TASK INSTRUCTIONS. Give back every line of the material below exactly, but no images.
INPUT FOR THIS TASK START
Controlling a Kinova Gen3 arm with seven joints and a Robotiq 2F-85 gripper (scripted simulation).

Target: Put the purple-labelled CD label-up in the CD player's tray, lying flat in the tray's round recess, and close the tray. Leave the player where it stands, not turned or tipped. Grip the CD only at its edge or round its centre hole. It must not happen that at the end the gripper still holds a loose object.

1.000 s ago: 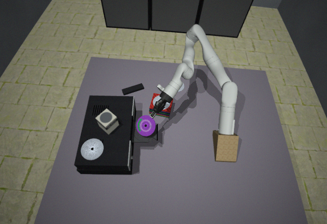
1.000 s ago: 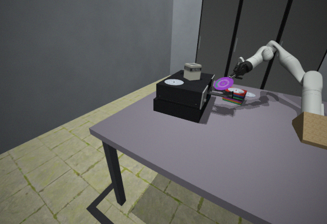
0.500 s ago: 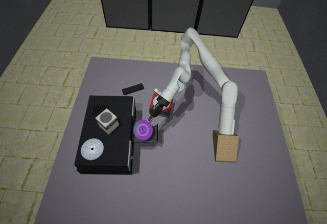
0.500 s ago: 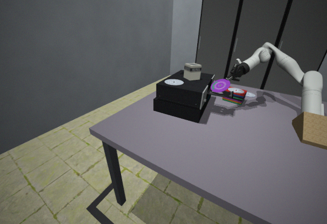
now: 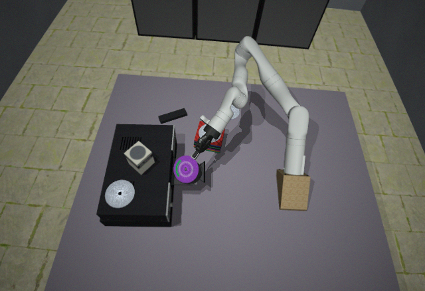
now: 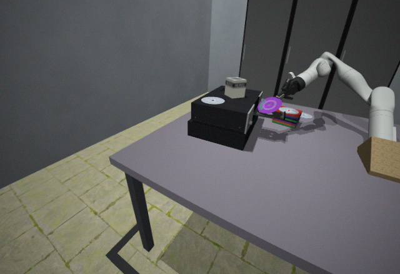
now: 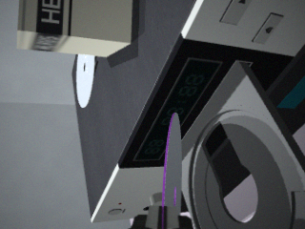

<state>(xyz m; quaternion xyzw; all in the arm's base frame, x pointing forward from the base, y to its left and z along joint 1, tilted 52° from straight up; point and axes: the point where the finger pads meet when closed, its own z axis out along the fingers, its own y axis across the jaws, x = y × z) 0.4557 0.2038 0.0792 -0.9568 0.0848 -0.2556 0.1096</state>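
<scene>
Right now my hand is 50 mm to the right of the purple-labelled CD, 40 mm above it and 30 mm short of it. Round my hand: black remote: 340 mm to the right, 210 mm below, 200 mm ahead; then beige box: 230 mm ahead, 60 mm to the left, 20 mm above.
</scene>
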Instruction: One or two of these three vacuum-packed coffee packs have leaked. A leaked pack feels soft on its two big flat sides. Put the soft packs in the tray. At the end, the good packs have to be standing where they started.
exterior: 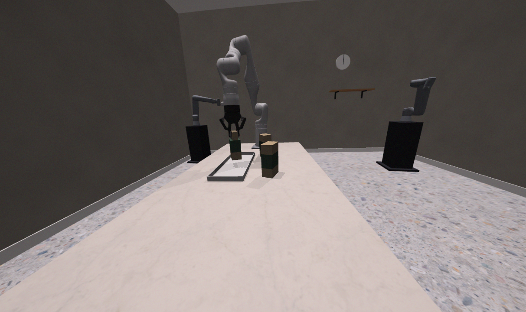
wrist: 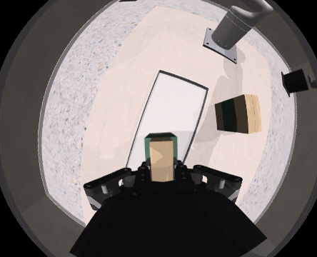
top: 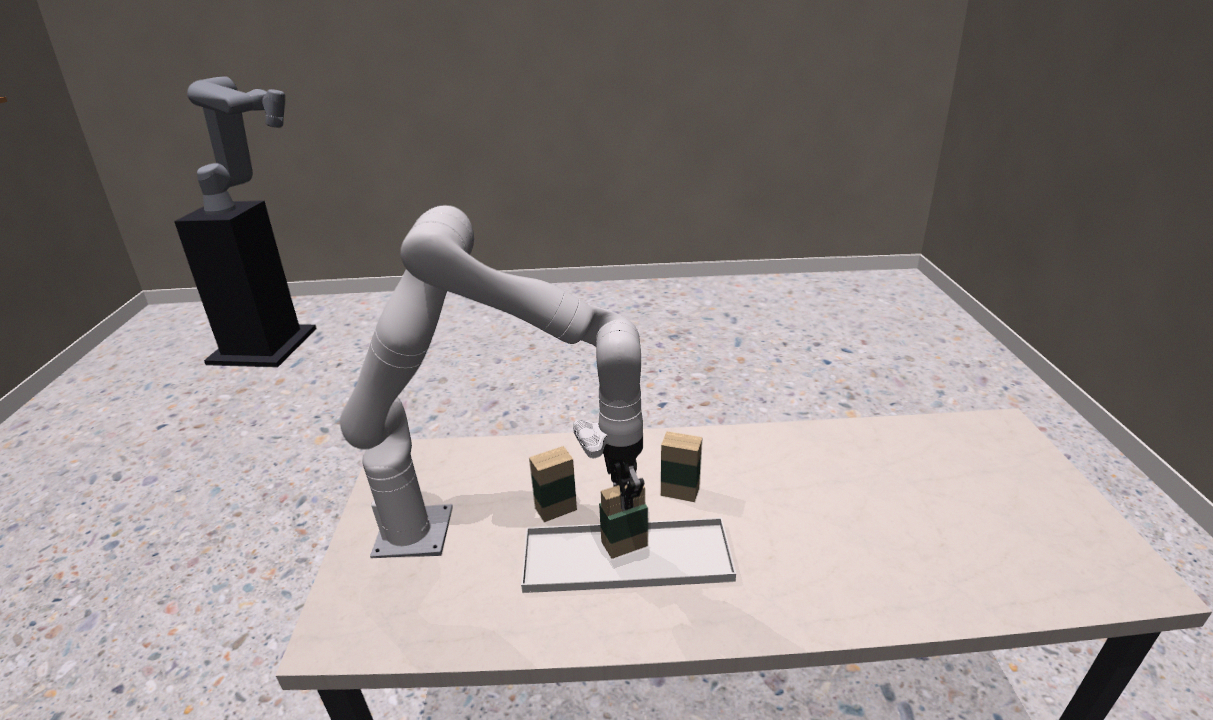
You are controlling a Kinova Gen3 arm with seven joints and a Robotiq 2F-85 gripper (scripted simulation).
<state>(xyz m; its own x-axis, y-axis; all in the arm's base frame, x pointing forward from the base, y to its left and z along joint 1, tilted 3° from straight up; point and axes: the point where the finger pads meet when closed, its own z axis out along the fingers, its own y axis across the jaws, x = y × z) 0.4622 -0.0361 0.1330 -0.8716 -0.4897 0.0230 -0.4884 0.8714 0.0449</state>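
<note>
Right now my hand is 16 cm above the grey-rimmed white tray.
</note>
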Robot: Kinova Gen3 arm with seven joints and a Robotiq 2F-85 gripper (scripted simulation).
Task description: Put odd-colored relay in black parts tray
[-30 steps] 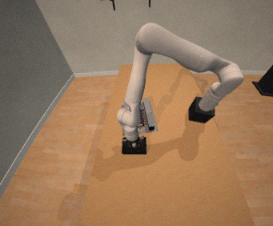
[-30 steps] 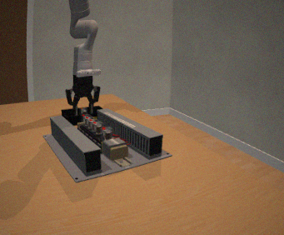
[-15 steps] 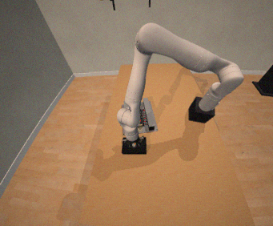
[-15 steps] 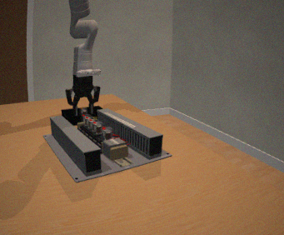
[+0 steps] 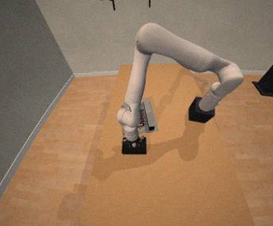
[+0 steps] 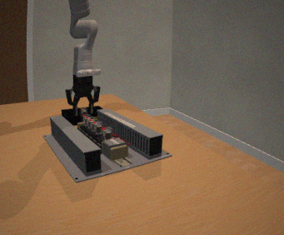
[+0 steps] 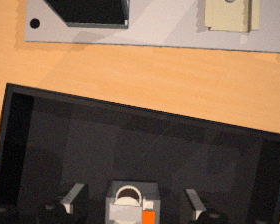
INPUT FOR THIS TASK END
PROBLEM SOLUTION.
Controlling a Kinova Gen3 arm with seven joints and a Robotiq 2F-85 gripper (scripted simulation).

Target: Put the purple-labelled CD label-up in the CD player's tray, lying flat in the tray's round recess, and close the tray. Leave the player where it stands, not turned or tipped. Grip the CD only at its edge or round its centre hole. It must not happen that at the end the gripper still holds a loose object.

1.000 s ago: 
1.000 s ago: 
0.500 s ago: 
0.500 s ago: 
now: 
now: 
now: 

<state>(xyz m; quaternion xyzw; all in the arm's base frame, x pointing forward from the base, y to its left and z along joint 1, tilted 52° from straight up; point and axes: the point where the finger pads meet when closed, its own z axis out along the fingers, its own y axis across the jaws, x = y × z) 0.4557 0.2038 0.0792 -0.9568 0.0848 -0.2556 0.1096</state>
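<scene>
Right now my hand is 50 mm to the right of the purple-labelled CD, 40 mm above it and 30 mm short of it. Round my hand: black remote: 340 mm to the right, 210 mm below, 200 mm ahead; then beige box: 230 mm ahead, 60 mm to the left, 20 mm above.
</scene>
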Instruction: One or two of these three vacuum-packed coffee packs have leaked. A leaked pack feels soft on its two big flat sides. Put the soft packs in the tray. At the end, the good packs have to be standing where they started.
exterior: 
wrist: 
top: 
You are controlling a Kinova Gen3 arm with seven joints and a Robotiq 2F-85 gripper (scripted simulation).
<state>(xyz m; its own x-axis, y-axis; all in the arm's base frame, x pointing forward from the base, y to its left and z along joint 1, tilted 3° from straight up; point and axes: the point where the finger pads meet when closed, its own z axis out along the fingers, its own y axis across the jaws, x = y × z) 0.4622 -0.0361 0.1330 -0.8716 -0.4897 0.0230 -0.4884 0.8714 0.0449</state>
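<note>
Right now my hand is 16 cm above the grey-rimmed white tray.
</note>
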Robot: Kinova Gen3 arm with seven joints and a Robotiq 2F-85 gripper (scripted simulation).
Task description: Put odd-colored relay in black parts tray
[-30 steps] 
[-30 steps] 
[-15 steps] 
[-15 steps] 
[+0 steps] 
[+0 steps] 
[+0 steps] 

The answer requires nothing further.